#### Work instruction
The exercise calls for exact output of the lines between the one that contains "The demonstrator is" and the end of the data, with both ends kept and pictures left out.

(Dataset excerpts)
━━━━━━━━━━━━━━━━

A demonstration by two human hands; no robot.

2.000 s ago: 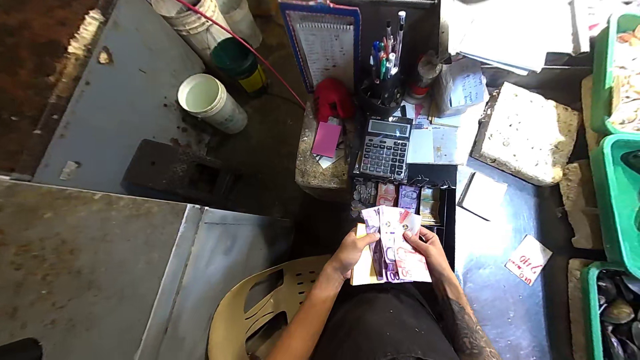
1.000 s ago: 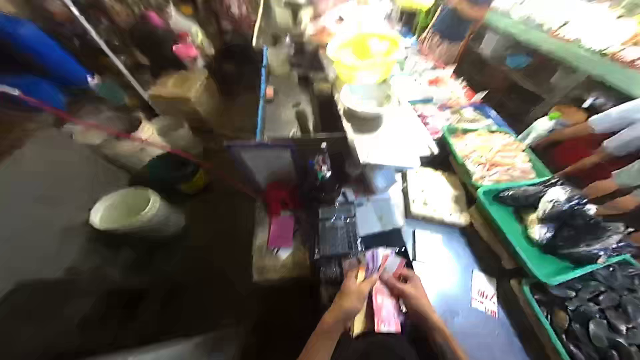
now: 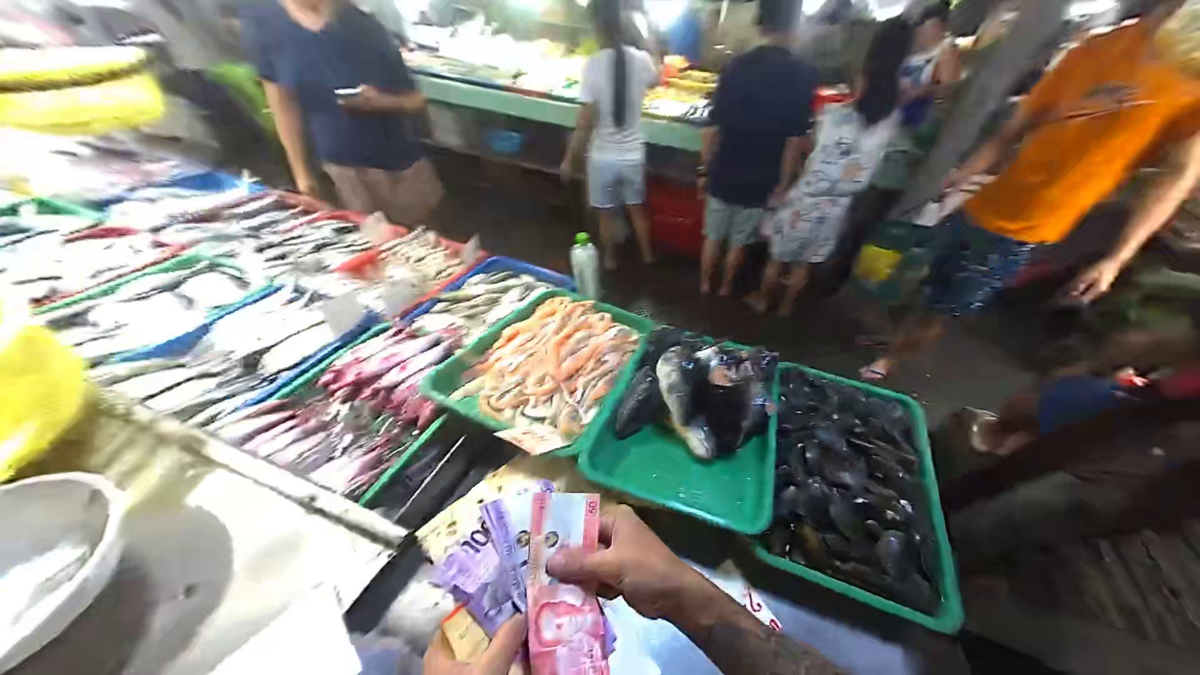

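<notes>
My left hand (image 3: 478, 649), at the bottom edge and partly cut off, grips a fan of banknotes, with purple notes (image 3: 478, 562) and a yellowish note (image 3: 463, 634) among them. Between the thumb and fingers of my right hand (image 3: 623, 562) is a red banknote (image 3: 565, 614), upright in front of the purple ones. Beyond the notes lies a green tray (image 3: 694, 487) with dark fish, beside a green tray (image 3: 945, 600) of dark shellfish. Pinkish-orange seafood (image 3: 558, 361) fills another green tray to the left.
Trays of fish (image 3: 187, 305) spread across the left. A white basin (image 3: 56, 562) stands at the lower left, near a yellow plastic bag (image 3: 37, 394). A green-capped bottle (image 3: 584, 265) is behind the trays. Several people stand beyond, one in an orange shirt (image 3: 1087, 141).
The view has swung up and right, from the calculator and pens to the seafood trays and people. Both hands still hold banknotes.
</notes>
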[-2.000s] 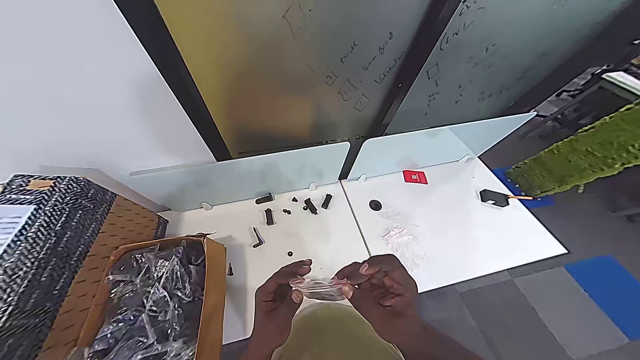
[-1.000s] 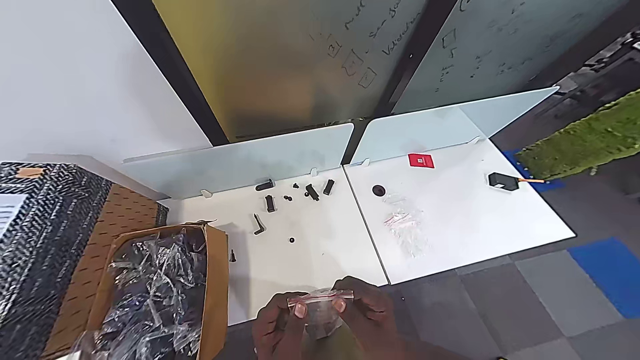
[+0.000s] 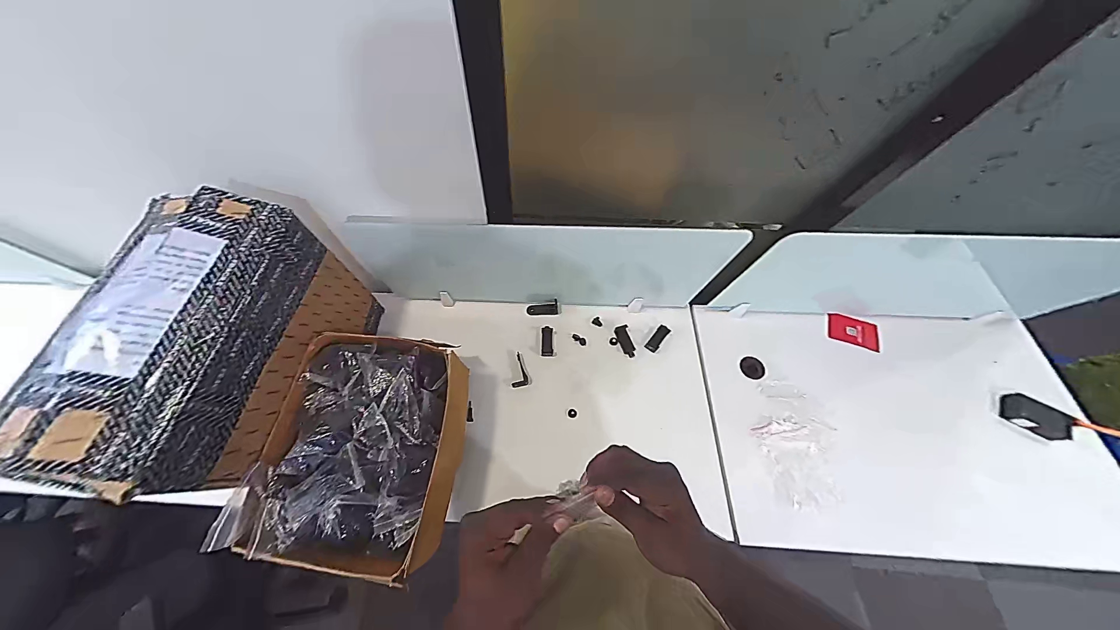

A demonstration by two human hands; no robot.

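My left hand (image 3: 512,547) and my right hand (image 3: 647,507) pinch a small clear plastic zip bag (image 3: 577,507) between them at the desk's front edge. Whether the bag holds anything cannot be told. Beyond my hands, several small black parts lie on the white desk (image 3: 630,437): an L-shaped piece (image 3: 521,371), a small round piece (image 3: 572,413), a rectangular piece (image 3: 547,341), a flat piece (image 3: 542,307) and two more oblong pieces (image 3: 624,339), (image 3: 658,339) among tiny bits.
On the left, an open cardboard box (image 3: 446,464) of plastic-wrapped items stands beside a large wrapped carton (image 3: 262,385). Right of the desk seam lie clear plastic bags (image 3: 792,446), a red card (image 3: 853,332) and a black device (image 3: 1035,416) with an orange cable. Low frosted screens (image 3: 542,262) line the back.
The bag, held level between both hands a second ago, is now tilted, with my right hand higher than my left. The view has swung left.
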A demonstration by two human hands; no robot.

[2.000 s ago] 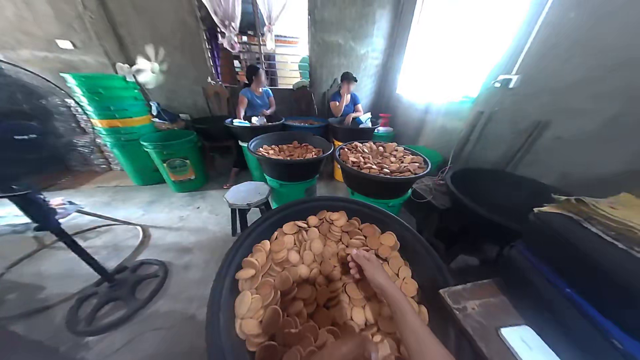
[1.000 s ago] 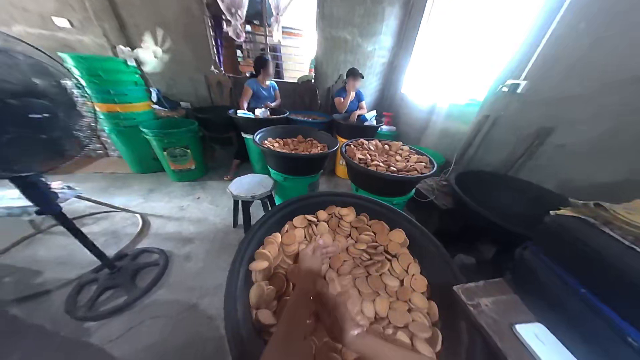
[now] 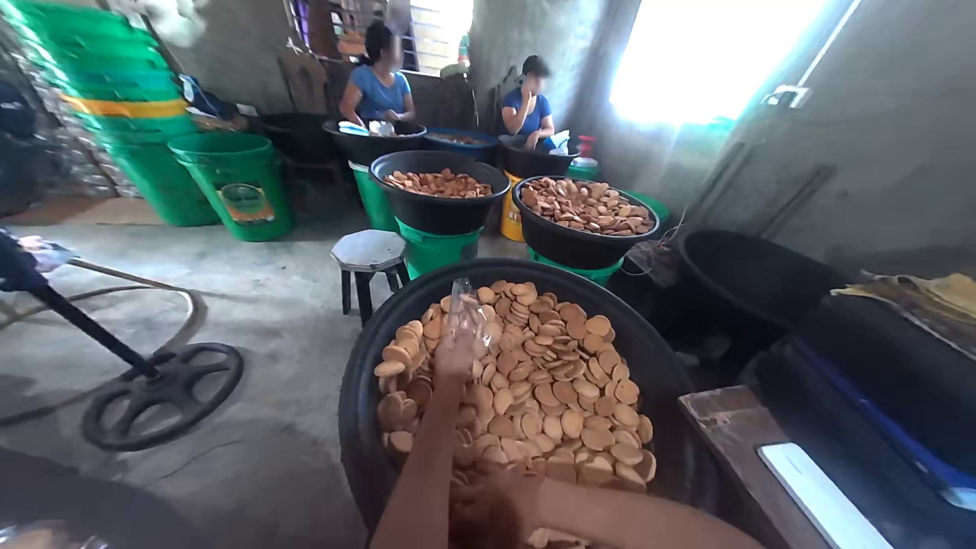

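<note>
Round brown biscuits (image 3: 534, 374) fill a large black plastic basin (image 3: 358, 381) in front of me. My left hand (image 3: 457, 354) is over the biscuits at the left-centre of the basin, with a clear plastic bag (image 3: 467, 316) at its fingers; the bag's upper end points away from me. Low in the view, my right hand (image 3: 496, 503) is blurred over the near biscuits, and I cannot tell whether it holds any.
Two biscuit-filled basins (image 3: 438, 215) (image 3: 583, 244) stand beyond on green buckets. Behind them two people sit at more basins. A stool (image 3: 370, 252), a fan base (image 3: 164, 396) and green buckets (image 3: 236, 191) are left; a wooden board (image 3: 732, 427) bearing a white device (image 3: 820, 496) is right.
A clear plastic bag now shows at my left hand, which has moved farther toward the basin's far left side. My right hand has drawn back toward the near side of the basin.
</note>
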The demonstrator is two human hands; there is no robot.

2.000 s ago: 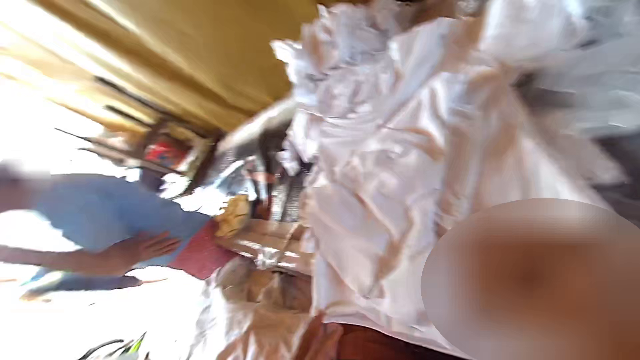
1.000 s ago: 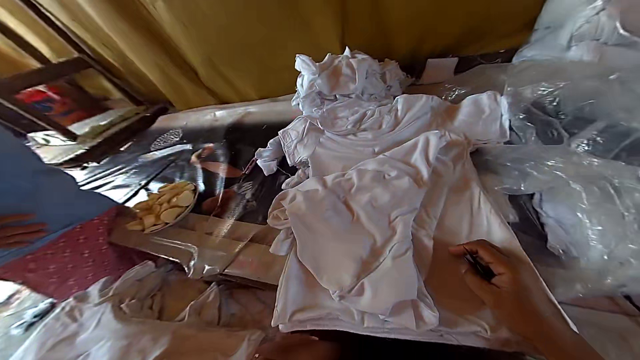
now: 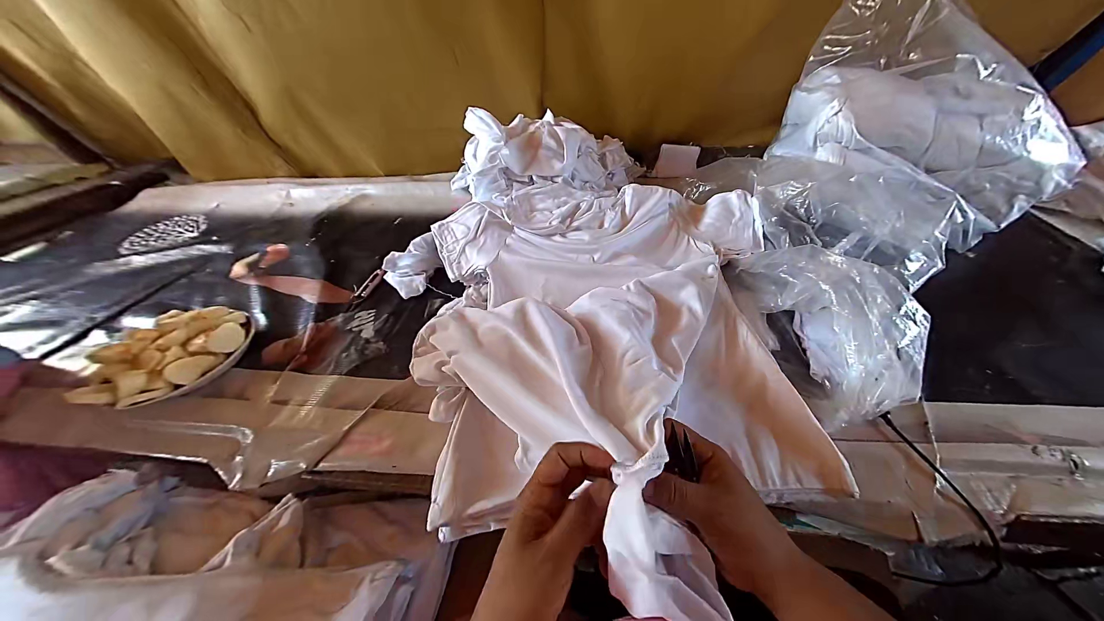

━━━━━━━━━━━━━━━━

#### Finished exercise
The demonstrator is two human hands; there is no robot.

2.000 s ago: 
1.000 s ago: 
now: 

The answer given above is the complete response.